What is that smell, oh wait its me burning out.

Recently I overdid my exercising, I started writing this blog post, after I'd rode to Gateshead for my Monday weigh in, which resulted in me losing another lb and putting me at 13st 13lbs(195lbs), which happily put me under the 14st level, which is something I've not weighed in I've no idea how long, I took this as a chance to ride back home the long way. I should have been doing my usual Zumba class but I just felt wrong, really tired and not right in myself. So I thought to myself, I'll go for a swim, which I knew would be easier than dancing around for an hour, so I saw a mile and walked up home.

I still felt really tired and had a look at my exercise for the previous days and that's when I noticed what I'd done, I'd eaten too few calories for the amount of exercise I'd done. For the four days in question I had exercised an approximate 8,061 calories, which is quite an impressive amount, with MyFitnessPal giving me a total calorie intake of 14,901/6,840 calories, which would have meant I'd eaten 1,710 calories, my actual intake turned out to be 11,545/3484 calories, which means my average intake was 871, which is nearly 1,000 calories fewer per day than I should have had.

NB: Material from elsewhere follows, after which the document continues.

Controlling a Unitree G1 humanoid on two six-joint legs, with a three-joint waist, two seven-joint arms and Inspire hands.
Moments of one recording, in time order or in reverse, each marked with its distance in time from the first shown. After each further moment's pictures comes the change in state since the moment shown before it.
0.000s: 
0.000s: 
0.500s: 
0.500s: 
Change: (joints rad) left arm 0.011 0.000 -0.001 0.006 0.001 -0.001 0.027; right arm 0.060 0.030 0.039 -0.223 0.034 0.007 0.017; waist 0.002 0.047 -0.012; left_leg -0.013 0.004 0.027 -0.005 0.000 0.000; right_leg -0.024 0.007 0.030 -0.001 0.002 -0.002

I did most of my exercise over the weekend, managing to swim four miles, walk three, do two fitness classes and ride to the Metrocentre to buy a part for my bike, I felt fine on the Sunday night, it was when I woke up on the Monday, that I felt more tired than I normally do in the morning but not enough to stop me riding for my weigh in.

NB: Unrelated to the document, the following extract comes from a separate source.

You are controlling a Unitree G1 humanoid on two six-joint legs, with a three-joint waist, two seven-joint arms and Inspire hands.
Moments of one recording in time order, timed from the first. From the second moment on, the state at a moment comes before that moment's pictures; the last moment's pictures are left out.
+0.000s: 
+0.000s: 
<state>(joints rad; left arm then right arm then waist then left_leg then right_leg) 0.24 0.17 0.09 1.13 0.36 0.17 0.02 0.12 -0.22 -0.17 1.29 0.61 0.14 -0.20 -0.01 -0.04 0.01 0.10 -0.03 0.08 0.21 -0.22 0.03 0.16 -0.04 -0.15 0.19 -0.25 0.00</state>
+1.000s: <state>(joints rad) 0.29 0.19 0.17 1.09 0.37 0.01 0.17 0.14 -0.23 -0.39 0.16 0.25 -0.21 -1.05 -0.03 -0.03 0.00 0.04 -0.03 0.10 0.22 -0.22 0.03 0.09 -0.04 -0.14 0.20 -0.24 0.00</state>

I think I need to be more careful in the future, as I'll find that my weight will either plateau, or worse start going back up, as my body decides that I'm starving myself, which for all intents an purposes I seem to actually be doing just this. I suppose I could have myself a bit more food, to compensate for this huge deficit but that yells counter intuitive at me, I might calm down with the swimming and concentrate on matching intake for output so that I don't end up with this happening quite so severely in future.

I'm really didn't enjoying feeling as tired and ill as I was, especially as I started to drifting off to sleep mid afternoon. I planned and ate a decent meal for my dinner and had a nice piece of cream sponge cake, in the hope that my body would reward me with not feeling ill. The knock on effect of the weekend has left me still feeling tired and the realisation that its very easy to accidentally harm yourself without meaning to.

So, no more exercising that much without eating back into the burned calories.